Increased neointimal formation in cystathionine gamma-lyase deficient mice: role of hydrogen sulfide in α5β1-integrin and matrix metalloproteinase-2 expression in smooth muscle cells.

The physiological and pathological roles of hydrogen sulfide (H(2)S) in the regulation of cardiovacular functions have been recognized.

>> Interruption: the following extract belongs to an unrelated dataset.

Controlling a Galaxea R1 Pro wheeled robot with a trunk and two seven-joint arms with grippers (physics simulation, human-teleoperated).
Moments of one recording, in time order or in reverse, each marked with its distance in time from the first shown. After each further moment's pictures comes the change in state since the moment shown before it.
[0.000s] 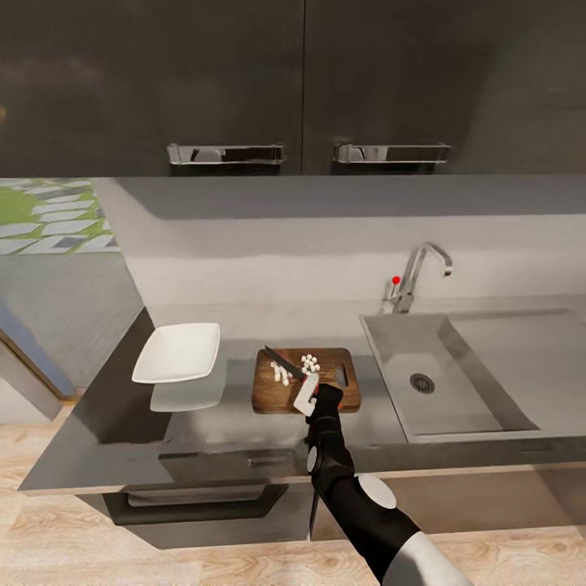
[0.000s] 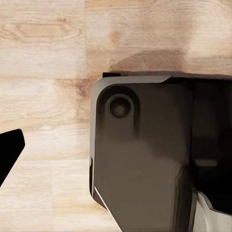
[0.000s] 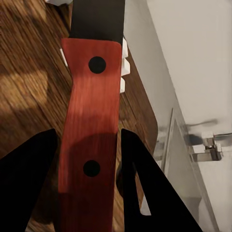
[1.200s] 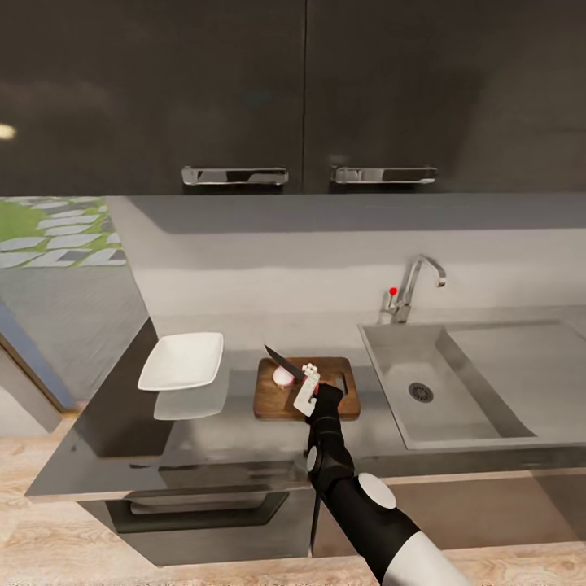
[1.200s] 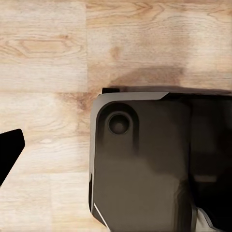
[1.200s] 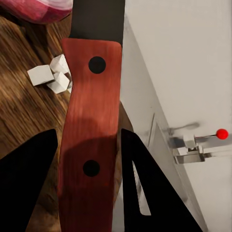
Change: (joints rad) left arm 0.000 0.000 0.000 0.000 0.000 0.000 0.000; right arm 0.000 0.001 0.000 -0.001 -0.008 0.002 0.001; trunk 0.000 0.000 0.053
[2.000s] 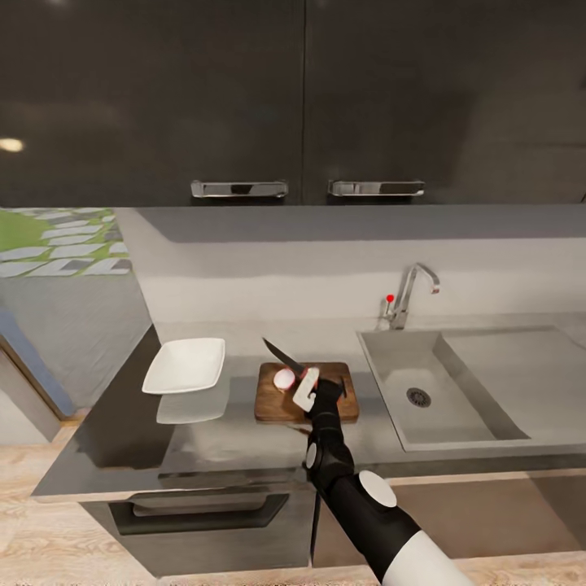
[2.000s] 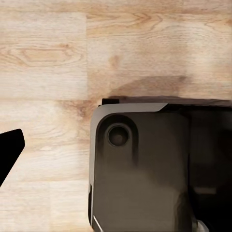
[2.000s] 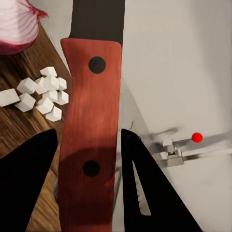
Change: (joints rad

Vascular smooth muscle cells (SMCs) express cystathionine gamma-lyase (CSE) and produce significant amount of H(2)S. Although growing evidence demonstated the anti-atherosclerotic effect of H(2)S, less is known about the contribution of the endogenous CSE/H(2)S pathway to the development of vascular remodeling. This study investigated the roles of the CSE/H(2)S pathway on SMC migration and neoimtimal formation by using CSE knockout (KO) mice. SMCs and aortic explants isolated from CSE KO mice exhibited more migration and outgrowth compared with that from wild-type (WT) mice, and exogenously applied NaHS (a H(2)S donor) at 100 μM significantly inhibited SMC migration and outgrowth. SMCs became more elongated and spread in the absence of CSE, and fibronectin significantly stimulated adhesion and migration of SMCs from CSE KO mice (KO-SMCs) in comparison with SMCs from WT mice (WT-SMCs). The expressions of α5- and β1-integrins were significantly higher in KO-SMCs, and functional blocking of α5β1-integrin effectively abrogated KO-SMC migration. CSE deficiency also enhanced matrix metalloproteinase-2 (MMP-2) expression, and the selective blocking of MMP-2 decreased KO-SMC migration. NaHS treatment decreased both the expressions of α5- and β1-integrins and MMP-2. We further found that the expressions of α5- and β1-integrins as well as MMP-2, were stimulated by fibronectin, and that the blockage of α5β1-integrin reduced but overexpression of α5β1-integrin induced MMP-2 expression in both WT-SMCs and KO-SMCs. We also noticed that CSE deficiency in mice led to increased neointima formation in carotid arteries 4 weeks after ligation, which were attenuated by NaHS administration. In conclusion, inhibition of SMC migration by H(2)S may be a novel target for the treatment of vascular occlusive disorder.